● **EXERCISE DESCRIPTION**
Print the listing exactly, but only as far as the line containing "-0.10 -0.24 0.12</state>". The first line and that line are both included.

● **MATERIAL FOR THIS EXERCISE**
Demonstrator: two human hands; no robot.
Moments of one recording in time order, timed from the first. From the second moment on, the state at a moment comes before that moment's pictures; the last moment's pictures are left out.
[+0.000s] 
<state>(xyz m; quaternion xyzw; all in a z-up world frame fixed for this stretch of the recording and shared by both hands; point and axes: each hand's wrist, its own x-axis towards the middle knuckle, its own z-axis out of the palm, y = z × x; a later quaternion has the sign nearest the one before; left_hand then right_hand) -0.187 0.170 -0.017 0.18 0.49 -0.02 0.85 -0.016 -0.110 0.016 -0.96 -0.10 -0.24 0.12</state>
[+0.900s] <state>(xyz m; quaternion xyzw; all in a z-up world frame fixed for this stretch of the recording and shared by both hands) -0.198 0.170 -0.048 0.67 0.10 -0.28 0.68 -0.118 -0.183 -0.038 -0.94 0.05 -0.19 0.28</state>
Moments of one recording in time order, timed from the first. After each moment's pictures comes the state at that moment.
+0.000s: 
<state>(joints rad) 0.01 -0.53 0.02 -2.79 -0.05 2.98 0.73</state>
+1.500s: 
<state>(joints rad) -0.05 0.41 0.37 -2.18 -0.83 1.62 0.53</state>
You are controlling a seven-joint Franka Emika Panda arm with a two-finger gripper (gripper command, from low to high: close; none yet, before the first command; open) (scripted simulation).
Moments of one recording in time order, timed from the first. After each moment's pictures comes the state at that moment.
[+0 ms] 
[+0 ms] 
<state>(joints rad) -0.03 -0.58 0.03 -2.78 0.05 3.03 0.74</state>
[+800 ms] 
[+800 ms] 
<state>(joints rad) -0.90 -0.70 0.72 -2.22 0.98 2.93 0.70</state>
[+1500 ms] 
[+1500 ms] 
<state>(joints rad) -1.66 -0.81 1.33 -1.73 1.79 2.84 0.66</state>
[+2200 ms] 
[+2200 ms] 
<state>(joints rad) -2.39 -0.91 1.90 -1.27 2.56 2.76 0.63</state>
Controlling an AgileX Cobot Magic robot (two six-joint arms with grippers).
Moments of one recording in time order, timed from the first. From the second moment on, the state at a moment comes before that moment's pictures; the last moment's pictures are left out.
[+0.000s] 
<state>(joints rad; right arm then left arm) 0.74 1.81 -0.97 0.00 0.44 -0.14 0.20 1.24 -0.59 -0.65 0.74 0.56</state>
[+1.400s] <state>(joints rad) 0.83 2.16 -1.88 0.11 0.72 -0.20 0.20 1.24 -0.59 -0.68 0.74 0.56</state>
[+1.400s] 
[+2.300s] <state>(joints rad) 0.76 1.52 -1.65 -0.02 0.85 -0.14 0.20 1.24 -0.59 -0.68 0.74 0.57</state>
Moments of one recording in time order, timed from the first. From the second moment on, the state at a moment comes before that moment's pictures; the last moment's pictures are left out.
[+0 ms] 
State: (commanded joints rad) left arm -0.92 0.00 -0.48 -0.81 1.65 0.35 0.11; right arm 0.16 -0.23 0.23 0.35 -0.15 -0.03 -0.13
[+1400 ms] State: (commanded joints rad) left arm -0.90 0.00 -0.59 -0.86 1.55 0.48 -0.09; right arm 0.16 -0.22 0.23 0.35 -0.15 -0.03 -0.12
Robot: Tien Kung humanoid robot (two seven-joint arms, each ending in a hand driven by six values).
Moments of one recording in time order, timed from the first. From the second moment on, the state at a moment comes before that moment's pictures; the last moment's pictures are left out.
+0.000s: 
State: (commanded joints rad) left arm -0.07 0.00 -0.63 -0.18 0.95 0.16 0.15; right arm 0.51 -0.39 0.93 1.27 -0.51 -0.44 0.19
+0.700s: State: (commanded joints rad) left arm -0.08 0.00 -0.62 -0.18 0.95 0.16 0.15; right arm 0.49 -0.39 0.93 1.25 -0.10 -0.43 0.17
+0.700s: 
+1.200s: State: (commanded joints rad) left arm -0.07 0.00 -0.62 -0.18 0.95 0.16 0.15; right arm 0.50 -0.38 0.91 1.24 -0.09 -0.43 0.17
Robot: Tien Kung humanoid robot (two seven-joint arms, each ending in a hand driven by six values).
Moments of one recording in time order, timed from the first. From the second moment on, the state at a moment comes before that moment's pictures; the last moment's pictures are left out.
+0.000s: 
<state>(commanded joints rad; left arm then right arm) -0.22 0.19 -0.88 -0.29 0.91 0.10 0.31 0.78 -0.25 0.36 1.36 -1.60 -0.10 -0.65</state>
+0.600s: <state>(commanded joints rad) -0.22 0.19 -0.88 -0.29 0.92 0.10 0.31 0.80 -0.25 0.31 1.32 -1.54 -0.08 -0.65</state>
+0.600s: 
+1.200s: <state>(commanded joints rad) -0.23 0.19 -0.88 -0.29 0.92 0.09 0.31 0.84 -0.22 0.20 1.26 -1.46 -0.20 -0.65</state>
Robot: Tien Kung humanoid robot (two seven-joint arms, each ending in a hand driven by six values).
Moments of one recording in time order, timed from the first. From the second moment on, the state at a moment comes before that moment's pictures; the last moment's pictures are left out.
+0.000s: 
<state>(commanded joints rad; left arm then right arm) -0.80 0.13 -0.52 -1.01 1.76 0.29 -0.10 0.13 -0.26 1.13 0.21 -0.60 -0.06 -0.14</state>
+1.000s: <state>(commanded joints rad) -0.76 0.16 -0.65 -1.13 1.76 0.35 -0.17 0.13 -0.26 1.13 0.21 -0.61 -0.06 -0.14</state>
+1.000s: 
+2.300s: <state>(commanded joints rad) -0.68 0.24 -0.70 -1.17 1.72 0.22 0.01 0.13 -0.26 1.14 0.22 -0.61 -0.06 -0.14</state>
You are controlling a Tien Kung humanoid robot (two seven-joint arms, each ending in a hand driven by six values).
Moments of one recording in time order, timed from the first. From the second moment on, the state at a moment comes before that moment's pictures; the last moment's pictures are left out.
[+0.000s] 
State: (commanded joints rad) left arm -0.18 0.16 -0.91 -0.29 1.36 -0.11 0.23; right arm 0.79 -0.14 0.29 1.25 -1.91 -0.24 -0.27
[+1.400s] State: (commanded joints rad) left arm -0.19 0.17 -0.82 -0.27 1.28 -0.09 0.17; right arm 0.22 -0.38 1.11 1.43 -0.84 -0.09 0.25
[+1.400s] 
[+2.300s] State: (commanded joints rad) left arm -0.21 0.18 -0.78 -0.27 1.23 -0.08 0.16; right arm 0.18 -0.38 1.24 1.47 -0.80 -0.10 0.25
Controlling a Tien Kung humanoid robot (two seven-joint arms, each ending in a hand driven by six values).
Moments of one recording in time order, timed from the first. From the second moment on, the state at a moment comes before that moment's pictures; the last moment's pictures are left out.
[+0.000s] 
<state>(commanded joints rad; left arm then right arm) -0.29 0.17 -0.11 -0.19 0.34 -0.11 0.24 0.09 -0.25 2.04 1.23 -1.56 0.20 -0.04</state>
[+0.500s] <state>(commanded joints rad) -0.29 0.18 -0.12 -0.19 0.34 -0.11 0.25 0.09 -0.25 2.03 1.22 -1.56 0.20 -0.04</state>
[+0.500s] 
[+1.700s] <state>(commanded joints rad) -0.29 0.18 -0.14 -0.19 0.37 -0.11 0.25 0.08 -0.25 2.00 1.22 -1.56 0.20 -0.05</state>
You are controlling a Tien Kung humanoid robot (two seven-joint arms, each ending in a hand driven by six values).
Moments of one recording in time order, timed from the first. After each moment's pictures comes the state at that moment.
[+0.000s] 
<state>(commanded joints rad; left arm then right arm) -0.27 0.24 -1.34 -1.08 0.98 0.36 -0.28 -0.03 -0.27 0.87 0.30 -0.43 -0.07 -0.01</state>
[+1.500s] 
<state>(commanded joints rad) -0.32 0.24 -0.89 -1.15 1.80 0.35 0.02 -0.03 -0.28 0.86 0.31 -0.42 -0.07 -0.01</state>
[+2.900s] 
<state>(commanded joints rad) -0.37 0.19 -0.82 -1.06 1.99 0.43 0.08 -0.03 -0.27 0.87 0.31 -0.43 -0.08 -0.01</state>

● **TASK RESULT**
Demonstrator: two human hands; no robot.
Moments of one recording in time order, timed from the first. From the second moment on, the state at a moment comes before that moment's pictures; the last moment's pictures are left out.
[+0.000s] 
<state>(xyz m; quaternion xyzw; all in a z-up world frame fixed for this stretch of the recording and shared by both hands; point and axes: each hand's wrist, its own x-axis towards the middle knuckle, its own z-axis out of the palm, y = z × x; a later quaternion has the sign nearest the one before; left_hand then right_hand) -0.187 0.170 -0.017 0.18 0.49 -0.02 0.85 -0.016 -0.110 0.016 -0.96 -0.10 -0.24 0.12</state>

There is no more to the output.